Tommy Baldwin

Personal information
- Full name: Thomas Baldwin
- Date of birth: 10 June 1945
- Place of birth: Gateshead, England
- Date of death: 22 January 2024 (aged 78)
- Height: 1.78 m (5 ft 10 in)
- Position(s): Midfielder, forward

Youth career
- Wrekenton Juniors
- Arsenal

Senior career*
- Years: Team / Apps / (Gls)
- 1962–1966: Arsenal / 17 / (7)
- 1966–1974: Chelsea / 187 / (73)
- 1974: → Millwall (loan) / 6 / (1)
- 1974: → Manchester United (loan) / 2 / (0)
- Gravesend & Northfleet
- 1975: Seattle Sounders / 15 / (5)
- 1977–1978: Brentford / 4 / (1)
- Total:  / 231 / (88)

International career
- 1968: England U23 / 2 / (0)

= Tommy Baldwin =

English footballer (1945–2024)

Thomas Baldwin (10 June 1945 – 22 January 2024) was an English footballer who played as a midfielder or forward in The Football League for Arsenal, Chelsea, Millwall, Manchester United and Brentford. He was capped twice by England at under-23 level.

==Career==
Baldwin was born in Gateshead and played for Wrekenton Juniors before joining Arsenal. He turned professional in 1962, and made his league debut in the 3–0 defeat of Birmingham City in April 1965. In September 1966, he scored Arsenal's first ever goal in the League Cup competition, shortly before transferring to Chelsea in part-exchange for George Graham in 1966. Playing in an attacking role, he scored 17 goals in his first season, including one on his debut against Manchester City, and played in the 1967 FA Cup Final as Chelsea lost 2–1 to Tottenham Hotspur at Wembley.

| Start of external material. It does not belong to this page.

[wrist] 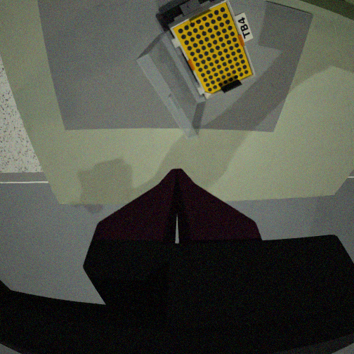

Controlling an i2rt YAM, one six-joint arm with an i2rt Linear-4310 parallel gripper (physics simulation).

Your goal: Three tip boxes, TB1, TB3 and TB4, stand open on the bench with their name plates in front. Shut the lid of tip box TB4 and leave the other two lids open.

Baldwin scored 16 goals in each of the next two seasons, but those years finished trophy-less. In 1970, he played in the Cup Final against Leeds United, this time finishing on the winning side as Chelsea won 2–1 in a replay. The following year, Baldwin helped inspire the side to a 2–1 win over Real Madrid in the Cup Winners' Cup final replay in Athens, but after that his star began to fade. Injuries, loss of form and disagreements with manager Dave Sexton over his social activities combined to reduce his opportunities to play, and after spells on loan at Manchester United and Millwall, in non-league football with Gravesend & Northfleet, and on non-contract terms at Brentford, he joined the coaching staff at Brentford. He had made a total of 239 appearances for Chelsea, scoring 91 goals. In 1975, Baldwin played for the Seattle Sounders of the North American Soccer League. In 1976, the Sounders traded the rights to Baldwin to the Vancouver Whitecaps in exchange for Chris Bennett, but Baldwin did not sign with Vancouver.

==Nickname==
It was thought that Baldwin was known as 'the sponge' for his ability, under pressure, to hold the ball and shield it skilfully from opponents while seeking an opening to set up an attack, but according to his interview on The Chelsea Special podcast, it was because of his ability to soak up alcohol while in the pub with his teammates.

==Death==
Baldwin died on 22 January 2024 after a long battle with illness, at the age of 78.